**RECORDED DATA**
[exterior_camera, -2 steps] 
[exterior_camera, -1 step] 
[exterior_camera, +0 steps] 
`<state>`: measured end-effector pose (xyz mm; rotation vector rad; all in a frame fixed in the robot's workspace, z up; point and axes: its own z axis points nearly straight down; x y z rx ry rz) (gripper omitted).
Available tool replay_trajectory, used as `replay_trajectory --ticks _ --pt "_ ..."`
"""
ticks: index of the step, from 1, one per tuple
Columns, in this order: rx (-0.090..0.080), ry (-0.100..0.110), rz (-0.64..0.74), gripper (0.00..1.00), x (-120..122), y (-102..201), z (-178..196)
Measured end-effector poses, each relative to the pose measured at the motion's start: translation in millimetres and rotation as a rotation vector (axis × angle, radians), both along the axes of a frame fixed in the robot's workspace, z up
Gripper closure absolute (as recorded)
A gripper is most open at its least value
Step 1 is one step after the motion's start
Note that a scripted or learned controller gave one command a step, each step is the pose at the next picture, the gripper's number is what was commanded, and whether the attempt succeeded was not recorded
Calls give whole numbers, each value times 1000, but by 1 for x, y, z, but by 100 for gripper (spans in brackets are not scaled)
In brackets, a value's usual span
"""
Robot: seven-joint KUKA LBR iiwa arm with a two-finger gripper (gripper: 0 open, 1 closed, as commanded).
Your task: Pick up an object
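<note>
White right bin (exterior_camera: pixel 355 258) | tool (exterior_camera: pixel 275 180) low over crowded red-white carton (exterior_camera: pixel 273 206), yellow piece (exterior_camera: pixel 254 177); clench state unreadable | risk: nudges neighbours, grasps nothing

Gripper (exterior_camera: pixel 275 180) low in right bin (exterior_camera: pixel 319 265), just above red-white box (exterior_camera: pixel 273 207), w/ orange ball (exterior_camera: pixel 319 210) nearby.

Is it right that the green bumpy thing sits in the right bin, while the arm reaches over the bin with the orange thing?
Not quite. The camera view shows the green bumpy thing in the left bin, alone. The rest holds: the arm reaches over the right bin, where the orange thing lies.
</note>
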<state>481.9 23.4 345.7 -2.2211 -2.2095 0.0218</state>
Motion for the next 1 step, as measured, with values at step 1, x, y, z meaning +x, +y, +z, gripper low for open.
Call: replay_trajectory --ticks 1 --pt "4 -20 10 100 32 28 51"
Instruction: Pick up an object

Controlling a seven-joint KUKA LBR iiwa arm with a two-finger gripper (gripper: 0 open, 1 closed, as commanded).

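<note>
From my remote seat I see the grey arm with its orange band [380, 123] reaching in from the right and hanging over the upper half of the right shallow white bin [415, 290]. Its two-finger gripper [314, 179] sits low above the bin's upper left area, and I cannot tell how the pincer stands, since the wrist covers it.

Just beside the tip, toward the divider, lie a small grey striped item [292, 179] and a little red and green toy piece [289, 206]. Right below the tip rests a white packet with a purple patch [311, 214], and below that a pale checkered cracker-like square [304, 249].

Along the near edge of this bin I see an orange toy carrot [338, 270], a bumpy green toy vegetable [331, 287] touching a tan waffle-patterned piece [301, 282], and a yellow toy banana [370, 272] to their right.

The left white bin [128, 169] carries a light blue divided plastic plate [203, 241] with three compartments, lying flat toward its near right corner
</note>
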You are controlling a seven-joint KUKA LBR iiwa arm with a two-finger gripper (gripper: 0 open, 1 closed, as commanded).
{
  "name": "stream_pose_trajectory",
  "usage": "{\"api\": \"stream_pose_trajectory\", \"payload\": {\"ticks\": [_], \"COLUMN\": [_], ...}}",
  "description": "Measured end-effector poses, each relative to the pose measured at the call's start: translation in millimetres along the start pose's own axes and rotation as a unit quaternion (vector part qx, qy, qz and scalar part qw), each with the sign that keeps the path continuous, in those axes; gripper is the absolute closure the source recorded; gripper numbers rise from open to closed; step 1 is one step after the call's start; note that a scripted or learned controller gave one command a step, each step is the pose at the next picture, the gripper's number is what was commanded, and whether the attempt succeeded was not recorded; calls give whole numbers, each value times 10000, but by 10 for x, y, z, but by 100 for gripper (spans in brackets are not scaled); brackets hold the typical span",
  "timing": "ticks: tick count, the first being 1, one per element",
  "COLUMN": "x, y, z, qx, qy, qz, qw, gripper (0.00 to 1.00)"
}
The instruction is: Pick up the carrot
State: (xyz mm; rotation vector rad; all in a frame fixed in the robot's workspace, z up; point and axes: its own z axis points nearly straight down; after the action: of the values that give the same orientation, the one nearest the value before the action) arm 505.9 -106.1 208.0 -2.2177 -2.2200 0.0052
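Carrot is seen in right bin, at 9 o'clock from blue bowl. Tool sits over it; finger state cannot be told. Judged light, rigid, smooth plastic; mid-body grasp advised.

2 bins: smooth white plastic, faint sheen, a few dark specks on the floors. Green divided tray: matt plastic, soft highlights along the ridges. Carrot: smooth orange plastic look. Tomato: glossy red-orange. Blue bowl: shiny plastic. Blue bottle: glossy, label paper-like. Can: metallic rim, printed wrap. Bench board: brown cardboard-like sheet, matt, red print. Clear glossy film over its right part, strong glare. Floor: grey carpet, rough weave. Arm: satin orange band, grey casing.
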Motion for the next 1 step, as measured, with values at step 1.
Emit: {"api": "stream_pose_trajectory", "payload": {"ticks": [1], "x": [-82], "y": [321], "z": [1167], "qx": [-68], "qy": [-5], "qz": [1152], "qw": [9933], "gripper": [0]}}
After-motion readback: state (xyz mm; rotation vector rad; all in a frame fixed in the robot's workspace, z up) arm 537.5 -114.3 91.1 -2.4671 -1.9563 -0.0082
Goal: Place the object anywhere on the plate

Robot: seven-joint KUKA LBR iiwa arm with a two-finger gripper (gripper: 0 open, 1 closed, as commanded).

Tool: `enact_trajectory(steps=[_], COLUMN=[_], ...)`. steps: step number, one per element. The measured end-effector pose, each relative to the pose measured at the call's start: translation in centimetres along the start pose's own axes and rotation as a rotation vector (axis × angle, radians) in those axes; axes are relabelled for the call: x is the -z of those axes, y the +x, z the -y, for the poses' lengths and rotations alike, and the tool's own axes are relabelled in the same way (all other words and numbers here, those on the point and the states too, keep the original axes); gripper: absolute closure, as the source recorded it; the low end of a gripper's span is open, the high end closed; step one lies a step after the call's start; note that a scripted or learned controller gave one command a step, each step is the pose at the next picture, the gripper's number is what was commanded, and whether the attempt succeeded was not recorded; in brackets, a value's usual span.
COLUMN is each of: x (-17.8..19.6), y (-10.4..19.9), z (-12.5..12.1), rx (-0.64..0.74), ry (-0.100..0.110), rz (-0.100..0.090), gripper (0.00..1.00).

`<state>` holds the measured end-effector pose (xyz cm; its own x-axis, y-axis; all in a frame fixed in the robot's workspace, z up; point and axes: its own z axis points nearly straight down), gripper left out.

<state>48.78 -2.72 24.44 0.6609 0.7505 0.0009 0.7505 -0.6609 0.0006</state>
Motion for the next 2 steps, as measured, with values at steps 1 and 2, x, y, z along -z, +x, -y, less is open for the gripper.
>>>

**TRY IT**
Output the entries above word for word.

**TASK RESULT**
[exterior_camera, -2 steps] 
[exterior_camera, -1 step] 
[exterior_camera, +0 steps] 
`<state>`: measured end-effector pose (xyz mm; rotation vector rad; all in a frame fixed in the robot's workspace, z up; point and axes: its own z axis points nearly straight down; x y z rx ry rz) (gripper omitted).
Available tool replay_trajectory, used as `replay_trajectory --ticks _ --pt "_ ..."`
"""
ticks: index of the step, from 1, one per tuple
Columns, in this order: rx (-0.090..0.080), ry (-0.100..0.110), rz (-0.64..0.74), gripper (0.00..1.00), x (-120..122), y (-102..201), z (-178..196)
Measured end-effector poses, each relative to the pose measured at the motion's start: translation in millimetres and rotation as a rotation vector (axis × angle, radians), both along the axes of a frame fixed in the robot's workspace, z up
Gripper closure absolute (as recorded)
A gripper is most open at its least value
Step 1 is one step after the motion's start
Note that a scripted or learned controller gave one command a step, each step is the pose at the next picture, the gripper's number is what was commanded, and whether the attempt succeeded was not recorded
Calls give whole numbers, each value times 1000, but by 1 for x, y, z, but by 100 for gripper (spans in brackets are not scaled)
In brackets, a value's usual span
"""
Robot: seven-joint KUKA LBR iiwa arm with a two-finger gripper (gripper: 0 open, 1 closed, as commanded).
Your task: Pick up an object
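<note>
White right bin (exterior_camera: pixel 355 258) | tool (exterior_camera: pixel 275 180) low over crowded red-white carton (exterior_camera: pixel 273 206), yellow piece (exterior_camera: pixel 254 177); clench state unreadable | risk: nudges neighbours, grasps nothing

Gripper (exterior_camera: pixel 275 180) low in right bin (exterior_camera: pixel 319 265), just above red-white box (exterior_camera: pixel 273 207), w/ orange ball (exterior_camera: pixel 319 210) nearby.

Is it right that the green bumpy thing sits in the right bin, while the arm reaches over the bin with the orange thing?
Not quite. The camera view shows the green bumpy thing in the left bin, alone. The rest holds: the arm reaches over the right bin, where the orange thing lies.
</note>
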<state>481.9 23.4 345.7 -2.2211 -2.2095 0.0218</state>
Motion for the next 1 step, as measured, with values at step 1, x, y, z meaning +x, +y, +z, gripper low for open.
Call: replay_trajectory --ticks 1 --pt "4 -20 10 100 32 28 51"
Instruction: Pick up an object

Controlling a seven-joint KUKA LBR iiwa arm with a two-finger gripper (gripper: 0 open, 1 closed, as commanded).

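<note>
From my remote seat I see the grey arm with its orange band [380, 123] reaching in from the right and hanging over the upper half of the right shallow white bin [415, 290]. Its two-finger gripper [314, 179] sits low above the bin's upper left area, and I cannot tell how the pincer stands, since the wrist covers it.

Just beside the tip, toward the divider, lie a small grey striped item [292, 179] and a little red and green toy piece [289, 206]. Right below the tip rests a white packet with a purple patch [311, 214], and below that a pale checkered cracker-like square [304, 249].

Along the near edge of this bin I see an orange toy carrot [338, 270], a bumpy green toy vegetable [331, 287] touching a tan waffle-patterned piece [301, 282], and a yellow toy banana [370, 272] to their right.

The left white bin [128, 169] carries a light blue divided plastic plate [203, 241] with three compartments, lying flat toward its near right corner
</note>
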You are controlling a seven-joint KUKA LBR iiwa arm with a two-finger gripper (gripper: 0 open, 1 closed, as commanded).
{
  "name": "stream_pose_trajectory",
  "usage": "{\"api\": \"stream_pose_trajectory\", \"payload\": {\"ticks\": [_], \"COLUMN\": [_], ...}}",
  "description": "Measured end-effector poses, each relative to the pose measured at the call's start: translation in millimetres along the start pose's own axes and rotation as a unit quaternion (vector part qx, qy, qz and scalar part qw), each with the sign that keeps the path continuous, in those axes; gripper is the absolute closure the source recorded; gripper numbers rise from open to closed; step 1 is one step after the call's start; note that a scripted or learned controller gave one command a step, each step is the pose at the next picture, the gripper's number is what was commanded, and whether the attempt succeeded was not recorded; calls give whole numbers, each value times 10000, but by 10 for x, y, z, but by 100 for gripper (spans in brackets are not scaled); brackets hold the typical span",
  "timing": "ticks: tick count, the first being 1, one per element",
  "COLUMN": "x, y, z, qx, qy, qz, qw, gripper (0.00 to 1.00)"
}
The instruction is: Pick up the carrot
State: (xyz mm; rotation vector rad; all in a frame fixed in the robot's workspace, z up; point and axes: its own z axis points nearly straight down; after the action: of the values that give the same orientation, the one nearest the value before the action) arm 505.9 -106.1 208.0 -2.2177 -2.2200 0.0052
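Carrot is seen in right bin, at 9 o'clock from blue bowl. Tool sits over it; finger state cannot be told. Judged light, rigid, smooth plastic; mid-body grasp advised.

2 bins: smooth white plastic, faint sheen, a few dark specks on the floors. Green divided tray: matt plastic, soft highlights along the ridges. Carrot: smooth orange plastic look. Tomato: glossy red-orange. Blue bowl: shiny plastic. Blue bottle: glossy, label paper-like. Can: metallic rim, printed wrap. Bench board: brown cardboard-like sheet, matt, red print. Clear glossy film over its right part, strong glare. Floor: grey carpet, rough weave. Arm: satin orange band, grey casing.
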Motion for the next 1 step, as measured, with values at step 1.
Emit: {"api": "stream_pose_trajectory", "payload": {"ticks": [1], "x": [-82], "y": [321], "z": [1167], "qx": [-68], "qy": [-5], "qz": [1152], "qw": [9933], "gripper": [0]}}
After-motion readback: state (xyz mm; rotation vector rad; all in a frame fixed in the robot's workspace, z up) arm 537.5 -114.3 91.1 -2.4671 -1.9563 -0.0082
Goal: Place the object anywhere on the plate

Robot: seven-joint KUKA LBR iiwa arm with a two-finger gripper (gripper: 0 open, 1 closed, as commanded).

Tool: `enact_trajectory(steps=[_], COLUMN=[_], ...)`. steps: step number, one per element. The measured end-effector pose, each relative to the pose measured at the call's start: translation in centimetres along the start pose's own axes and rotation as a rotation vector (axis × angle, radians) in those axes; axes are relabelled for the call: x is the -z of those axes, y the +x, z the -y, for the poses' lengths and rotations alike, and the tool's own axes are relabelled in the same way (all other words and numbers here, those on the point and the states too, keep the original axes); gripper: absolute closure, as the source recorded it; the low end of a gripper's span is open, the high end closed; step one lies a step after the call's start; note that a scripted or learned controller gave one command a step, each step is the pose at the next picture, the gripper's number is what was commanded, and whether the attempt succeeded was not recorded; in brackets, a value's usual span.
COLUMN is each of: x (-17.8..19.6), y (-10.4..19.9), z (-12.5..12.1), rx (-0.64..0.74), ry (-0.100..0.110), rz (-0.100..0.090), gripper (0.00..1.00).

`<state>` holds the measured end-effector pose (xyz cm; its own x-axis, y-axis; all in a frame fixed in the robot's workspace, z up; point and axes: its own z axis points nearly straight down), gripper left out.

<state>48.78 -2.72 24.44 0.6609 0.7505 0.0009 0.7505 -0.6609 0.0006</state>
Motion for the next 2 steps, as measured, with values at steps 1 and 2, x, y, z along -z, +x, -y, less is open for the gripper.
>>>

The answer has been supplied in full.